If the total current through the two triodes is constant, an increase in the current through one section causes the current through the second to decrease by nearly the same amount. The larger the value in the tail resistor, the more equal the balance, but the lower the maximum output signal swing. The gain of the differential pair is exactly the same as that of a volt amp, but the gain is shared between the anodes.
Suppose for an RCA 12au7 dual triode, Ra1 is 82k and Ra2 is 100k. What is the gain, Av, for both sections?
Av1 = 17 * 82000 / 82000 + 7700 = 1394000 / 89700 = 15.5
Av2 = 17 * 100000 / 100000 + 7700 = 1700000 / 107700 = 15.8
Av1 + Av2 = 15.5 + 15.8 = 31.3
The combined gain is 31.3. But, it is shared, so a 1V input will produce a 15.75V signal on each anode.
Dropping voltages and wattage ratings
- E1 - E2 = E3
- voltage1 minus voltage2 equals voltage3
- E3 / I = R
- voltage3 divided by current equals resistance
- Given: The B+ - in the power supply - needs to be dropped from 466Vdc to 425Vdc at a current draw of 315ma.
- Problem: what value resistor is needed?
- Solution: 466V - 425V = 41V; 41V / .315A = 130 ohms
- Given: The B+ on the screens must be reduced from 304V to 299V at .005A.
- Problem: what resistance value is needed?

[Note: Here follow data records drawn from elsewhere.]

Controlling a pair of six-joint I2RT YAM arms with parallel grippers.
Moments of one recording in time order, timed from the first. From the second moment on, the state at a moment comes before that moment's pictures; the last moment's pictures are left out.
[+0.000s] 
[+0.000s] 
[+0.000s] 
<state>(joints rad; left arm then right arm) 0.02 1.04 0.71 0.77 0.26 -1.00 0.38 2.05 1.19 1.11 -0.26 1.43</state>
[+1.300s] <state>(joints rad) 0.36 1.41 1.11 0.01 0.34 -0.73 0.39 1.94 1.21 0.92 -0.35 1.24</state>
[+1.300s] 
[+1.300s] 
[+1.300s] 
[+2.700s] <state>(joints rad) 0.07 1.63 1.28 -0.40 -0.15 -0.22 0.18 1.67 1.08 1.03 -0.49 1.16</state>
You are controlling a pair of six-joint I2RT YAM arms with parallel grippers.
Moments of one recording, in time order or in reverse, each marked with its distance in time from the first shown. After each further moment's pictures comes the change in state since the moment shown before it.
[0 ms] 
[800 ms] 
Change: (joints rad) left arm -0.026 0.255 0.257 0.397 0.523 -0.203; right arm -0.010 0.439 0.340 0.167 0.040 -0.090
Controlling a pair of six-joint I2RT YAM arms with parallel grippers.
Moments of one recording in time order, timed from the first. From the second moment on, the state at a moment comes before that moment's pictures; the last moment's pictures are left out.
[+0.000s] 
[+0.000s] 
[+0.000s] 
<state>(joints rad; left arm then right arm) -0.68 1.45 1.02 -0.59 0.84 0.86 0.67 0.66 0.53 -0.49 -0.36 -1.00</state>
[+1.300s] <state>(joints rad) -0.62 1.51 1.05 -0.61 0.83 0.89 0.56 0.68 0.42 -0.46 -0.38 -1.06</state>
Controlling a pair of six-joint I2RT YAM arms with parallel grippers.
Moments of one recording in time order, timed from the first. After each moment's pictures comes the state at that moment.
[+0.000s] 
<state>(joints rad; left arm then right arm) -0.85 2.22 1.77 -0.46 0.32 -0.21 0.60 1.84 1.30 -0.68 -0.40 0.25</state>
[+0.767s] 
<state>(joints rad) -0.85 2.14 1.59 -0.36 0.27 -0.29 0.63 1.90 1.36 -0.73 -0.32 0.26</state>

- Solution: 304V - 299V = 5V; 5V / .005A = 1000 ohms
- Given: A driver tube, a B+ of 450V and the plate current of the tube is 17ma.
- Problem: what value plate resistor is need to drop the B+ to 225V?
- Solution: 450V - 225V = 225V; 225V / .017A = 13235ohm. A 12K resistor will do.
- P = I * E
- the power dissipated (wattage) equals current times voltage
- Given: The above screen voltage drop from 304V at .005A and P = I * E [3].
- Problem: what wattage rating for the resistor is suggested?
- Solution: P = 304V * .005A = 1.52W
- In practice to drop the above voltage, it would be best to use at least a 3W resistor. A 2W resistor will get hot and possibly become dodgy.